## DIRECTIONS
Set the data below down again, exactly, with every picture left out.

= = = =

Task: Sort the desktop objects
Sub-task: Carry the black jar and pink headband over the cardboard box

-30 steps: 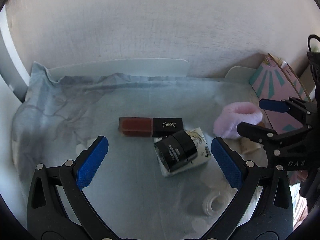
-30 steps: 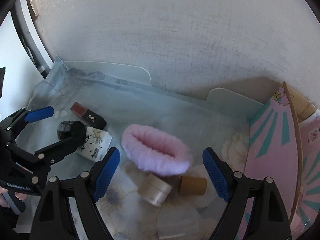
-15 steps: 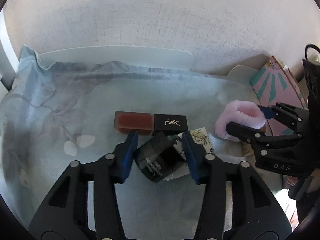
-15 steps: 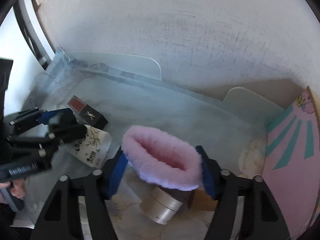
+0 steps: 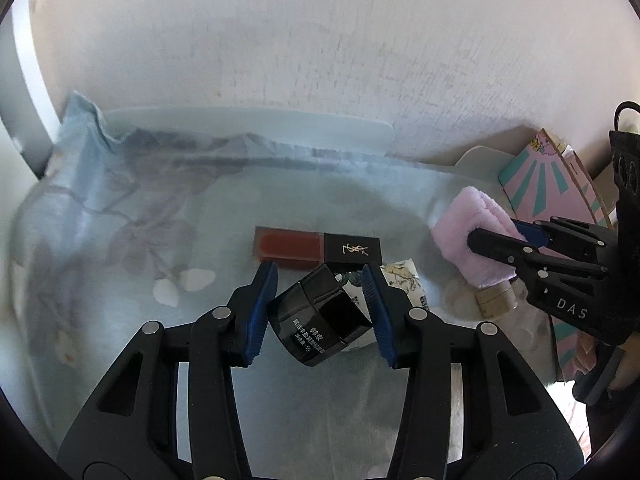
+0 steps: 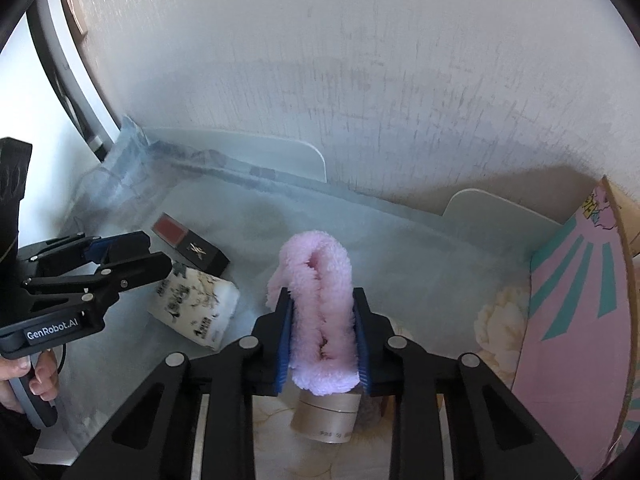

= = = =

## ANSWER BOX
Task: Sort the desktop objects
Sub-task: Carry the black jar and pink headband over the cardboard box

-30 steps: 
-30 steps: 
-15 steps: 
-15 steps: 
+0 steps: 
+0 steps: 

This output completes the exercise.